Print out the data below. Do not alter a single line.
== Data for analysis ==
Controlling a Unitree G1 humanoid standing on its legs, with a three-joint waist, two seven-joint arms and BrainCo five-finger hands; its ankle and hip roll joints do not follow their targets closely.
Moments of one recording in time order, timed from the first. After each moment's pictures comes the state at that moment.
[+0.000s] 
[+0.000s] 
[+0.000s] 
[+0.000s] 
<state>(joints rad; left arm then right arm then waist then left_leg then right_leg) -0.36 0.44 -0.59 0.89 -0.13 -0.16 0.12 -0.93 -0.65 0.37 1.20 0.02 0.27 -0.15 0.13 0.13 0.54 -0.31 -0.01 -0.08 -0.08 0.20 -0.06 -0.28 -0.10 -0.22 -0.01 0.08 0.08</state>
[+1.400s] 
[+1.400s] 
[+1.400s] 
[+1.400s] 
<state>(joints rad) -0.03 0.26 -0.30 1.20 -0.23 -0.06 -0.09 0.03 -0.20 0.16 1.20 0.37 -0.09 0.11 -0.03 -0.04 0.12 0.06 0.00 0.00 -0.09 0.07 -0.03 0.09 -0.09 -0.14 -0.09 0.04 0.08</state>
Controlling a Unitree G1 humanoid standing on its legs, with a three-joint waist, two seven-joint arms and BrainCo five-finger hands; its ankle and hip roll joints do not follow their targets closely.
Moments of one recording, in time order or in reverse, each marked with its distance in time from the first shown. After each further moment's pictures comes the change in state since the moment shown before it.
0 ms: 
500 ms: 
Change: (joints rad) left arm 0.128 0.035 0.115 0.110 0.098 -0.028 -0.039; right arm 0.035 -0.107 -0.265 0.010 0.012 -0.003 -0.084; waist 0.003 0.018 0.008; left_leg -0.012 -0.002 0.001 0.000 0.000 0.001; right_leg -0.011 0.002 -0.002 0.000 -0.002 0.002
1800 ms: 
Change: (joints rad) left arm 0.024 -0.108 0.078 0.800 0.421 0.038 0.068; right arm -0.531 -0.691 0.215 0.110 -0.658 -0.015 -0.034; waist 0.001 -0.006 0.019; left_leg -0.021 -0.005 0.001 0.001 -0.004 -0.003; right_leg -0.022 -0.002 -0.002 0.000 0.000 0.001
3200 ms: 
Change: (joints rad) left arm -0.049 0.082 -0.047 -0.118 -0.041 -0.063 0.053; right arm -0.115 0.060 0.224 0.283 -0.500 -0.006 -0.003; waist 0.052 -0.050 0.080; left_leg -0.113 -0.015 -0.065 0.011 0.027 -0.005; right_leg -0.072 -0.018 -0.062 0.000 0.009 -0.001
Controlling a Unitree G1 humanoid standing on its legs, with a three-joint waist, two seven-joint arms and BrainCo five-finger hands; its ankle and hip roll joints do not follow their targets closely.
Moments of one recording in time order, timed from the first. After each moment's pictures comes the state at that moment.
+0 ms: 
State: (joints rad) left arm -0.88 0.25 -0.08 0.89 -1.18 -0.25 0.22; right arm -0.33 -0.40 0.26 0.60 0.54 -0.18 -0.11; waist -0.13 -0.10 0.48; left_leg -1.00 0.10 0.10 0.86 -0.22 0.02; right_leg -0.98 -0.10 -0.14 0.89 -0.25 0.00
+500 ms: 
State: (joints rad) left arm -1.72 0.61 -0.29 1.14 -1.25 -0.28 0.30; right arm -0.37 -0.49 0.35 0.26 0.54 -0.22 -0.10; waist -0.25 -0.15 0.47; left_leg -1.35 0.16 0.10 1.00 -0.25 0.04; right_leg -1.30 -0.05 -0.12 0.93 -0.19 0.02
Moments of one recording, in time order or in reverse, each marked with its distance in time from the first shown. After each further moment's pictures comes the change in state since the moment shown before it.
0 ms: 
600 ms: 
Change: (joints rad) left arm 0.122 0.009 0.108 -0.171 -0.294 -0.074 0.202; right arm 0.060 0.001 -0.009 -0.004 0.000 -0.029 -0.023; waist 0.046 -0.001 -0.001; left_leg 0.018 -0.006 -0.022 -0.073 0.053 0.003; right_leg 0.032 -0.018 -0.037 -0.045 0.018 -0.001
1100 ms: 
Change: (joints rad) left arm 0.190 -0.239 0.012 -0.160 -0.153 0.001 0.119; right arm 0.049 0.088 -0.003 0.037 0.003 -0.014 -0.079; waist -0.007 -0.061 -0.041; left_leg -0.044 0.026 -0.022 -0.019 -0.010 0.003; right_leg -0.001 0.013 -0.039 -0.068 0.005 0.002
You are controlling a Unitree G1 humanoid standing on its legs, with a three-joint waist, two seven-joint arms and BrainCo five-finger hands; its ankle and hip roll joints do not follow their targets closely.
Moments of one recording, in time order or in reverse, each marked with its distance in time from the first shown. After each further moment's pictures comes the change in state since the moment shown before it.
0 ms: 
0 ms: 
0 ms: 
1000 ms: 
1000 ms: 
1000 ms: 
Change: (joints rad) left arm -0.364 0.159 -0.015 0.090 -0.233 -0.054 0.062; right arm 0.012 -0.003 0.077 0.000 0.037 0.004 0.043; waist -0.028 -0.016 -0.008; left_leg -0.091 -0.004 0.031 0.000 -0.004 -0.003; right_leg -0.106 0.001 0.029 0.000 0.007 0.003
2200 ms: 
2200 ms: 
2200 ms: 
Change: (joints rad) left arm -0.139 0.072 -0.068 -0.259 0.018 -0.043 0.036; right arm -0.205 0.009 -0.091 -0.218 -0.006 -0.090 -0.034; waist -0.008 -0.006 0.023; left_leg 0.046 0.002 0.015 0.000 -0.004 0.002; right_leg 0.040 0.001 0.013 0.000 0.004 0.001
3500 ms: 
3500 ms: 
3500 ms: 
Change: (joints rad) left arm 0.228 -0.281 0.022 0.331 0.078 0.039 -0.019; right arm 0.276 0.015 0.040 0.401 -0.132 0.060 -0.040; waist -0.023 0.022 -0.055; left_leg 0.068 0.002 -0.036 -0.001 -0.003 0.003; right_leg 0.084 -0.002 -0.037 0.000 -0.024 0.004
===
◆ The answer ◆
Controlling a Unitree G1 humanoid standing on its legs, with a three-joint waist, two seven-joint arms and BrainCo five-finger hands; its ankle and hip roll joints do not follow their targets closely.
Moments of one recording in time order, timed from the first. After each moment's pictures comes the state at that moment.
[+0.000s] 
[+0.000s] 
[+0.000s] 
[+0.000s] 
<state>(joints rad; left arm then right arm then waist then left_leg then right_leg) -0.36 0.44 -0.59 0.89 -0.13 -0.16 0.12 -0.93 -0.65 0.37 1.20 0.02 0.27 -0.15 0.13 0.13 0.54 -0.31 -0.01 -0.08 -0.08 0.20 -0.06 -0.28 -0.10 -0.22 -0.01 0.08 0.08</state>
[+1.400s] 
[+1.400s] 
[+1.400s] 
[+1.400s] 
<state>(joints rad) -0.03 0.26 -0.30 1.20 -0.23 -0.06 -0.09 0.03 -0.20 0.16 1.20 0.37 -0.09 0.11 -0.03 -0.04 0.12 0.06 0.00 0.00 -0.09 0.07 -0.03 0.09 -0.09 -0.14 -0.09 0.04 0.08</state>
Controlling a Unitree G1 humanoid standing on its legs, with a three-joint waist, two seven-joint arms and BrainCo five-finger hands; its ankle and hip roll joints do not follow their targets closely.
Moments of one recording, in time order or in reverse, each marked with its distance in time from the first shown. After each further moment's pictures comes the change in state since the moment shown before it.
0 ms: 
500 ms: 
Change: (joints rad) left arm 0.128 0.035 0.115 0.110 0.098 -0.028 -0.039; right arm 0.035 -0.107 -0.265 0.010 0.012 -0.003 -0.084; waist 0.003 0.018 0.008; left_leg -0.012 -0.002 0.001 0.000 0.000 0.001; right_leg -0.011 0.002 -0.002 0.000 -0.002 0.002
1800 ms: 
Change: (joints rad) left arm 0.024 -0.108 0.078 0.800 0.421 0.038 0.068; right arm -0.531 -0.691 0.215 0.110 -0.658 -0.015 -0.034; waist 0.001 -0.006 0.019; left_leg -0.021 -0.005 0.001 0.001 -0.004 -0.003; right_leg -0.022 -0.002 -0.002 0.000 0.000 0.001
3200 ms: 
Change: (joints rad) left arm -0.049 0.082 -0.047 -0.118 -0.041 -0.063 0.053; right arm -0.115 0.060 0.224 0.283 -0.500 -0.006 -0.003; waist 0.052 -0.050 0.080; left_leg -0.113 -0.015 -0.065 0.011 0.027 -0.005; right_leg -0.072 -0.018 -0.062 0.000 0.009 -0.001
Controlling a Unitree G1 humanoid standing on its legs, with a three-joint waist, two seven-joint arms and BrainCo five-finger hands; its ankle and hip roll joints do not follow their targets closely.
Moments of one recording in time order, timed from the first. After each moment's pictures comes the state at that moment.
+0 ms: 
State: (joints rad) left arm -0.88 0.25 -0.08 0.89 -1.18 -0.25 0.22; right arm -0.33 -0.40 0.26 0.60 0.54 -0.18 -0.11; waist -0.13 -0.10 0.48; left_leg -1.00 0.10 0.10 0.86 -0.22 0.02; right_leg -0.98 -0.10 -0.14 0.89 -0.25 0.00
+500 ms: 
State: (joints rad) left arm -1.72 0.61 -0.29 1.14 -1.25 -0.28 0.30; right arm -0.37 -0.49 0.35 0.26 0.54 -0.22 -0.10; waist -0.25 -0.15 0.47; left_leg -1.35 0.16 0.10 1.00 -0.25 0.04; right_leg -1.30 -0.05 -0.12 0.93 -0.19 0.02
Moments of one recording, in time order or in reverse, each marked with its distance in time from the first shown. After each further moment's pictures comes the change in state since the moment shown before it.
0 ms: 
600 ms: 
Change: (joints rad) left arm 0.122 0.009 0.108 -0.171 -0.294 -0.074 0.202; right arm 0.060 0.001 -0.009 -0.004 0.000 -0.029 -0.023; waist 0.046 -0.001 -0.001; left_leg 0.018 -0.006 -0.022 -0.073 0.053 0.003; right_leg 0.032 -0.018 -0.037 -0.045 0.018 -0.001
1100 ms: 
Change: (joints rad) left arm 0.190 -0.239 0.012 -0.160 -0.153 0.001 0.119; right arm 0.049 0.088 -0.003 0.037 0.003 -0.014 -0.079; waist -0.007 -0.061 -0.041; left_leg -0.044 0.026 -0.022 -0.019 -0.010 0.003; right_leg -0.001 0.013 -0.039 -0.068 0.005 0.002
You are controlling a Unitree G1 humanoid standing on its legs, with a three-joint waist, two seven-joint arms and BrainCo five-finger hands; its ankle and hip roll joints do not follow their targets closely.
Moments of one recording, in time order or in reverse, each marked with its distance in time from the first shown. After each further moment's pictures comes the change in state since the moment shown before it.
0 ms: 
0 ms: 
0 ms: 
1000 ms: 
1000 ms: 
1000 ms: 
Change: (joints rad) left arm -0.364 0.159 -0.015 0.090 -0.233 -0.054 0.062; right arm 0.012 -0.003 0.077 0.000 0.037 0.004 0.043; waist -0.028 -0.016 -0.008; left_leg -0.091 -0.004 0.031 0.000 -0.004 -0.003; right_leg -0.106 0.001 0.029 0.000 0.007 0.003
2200 ms: 
2200 ms: 
2200 ms: 
Change: (joints rad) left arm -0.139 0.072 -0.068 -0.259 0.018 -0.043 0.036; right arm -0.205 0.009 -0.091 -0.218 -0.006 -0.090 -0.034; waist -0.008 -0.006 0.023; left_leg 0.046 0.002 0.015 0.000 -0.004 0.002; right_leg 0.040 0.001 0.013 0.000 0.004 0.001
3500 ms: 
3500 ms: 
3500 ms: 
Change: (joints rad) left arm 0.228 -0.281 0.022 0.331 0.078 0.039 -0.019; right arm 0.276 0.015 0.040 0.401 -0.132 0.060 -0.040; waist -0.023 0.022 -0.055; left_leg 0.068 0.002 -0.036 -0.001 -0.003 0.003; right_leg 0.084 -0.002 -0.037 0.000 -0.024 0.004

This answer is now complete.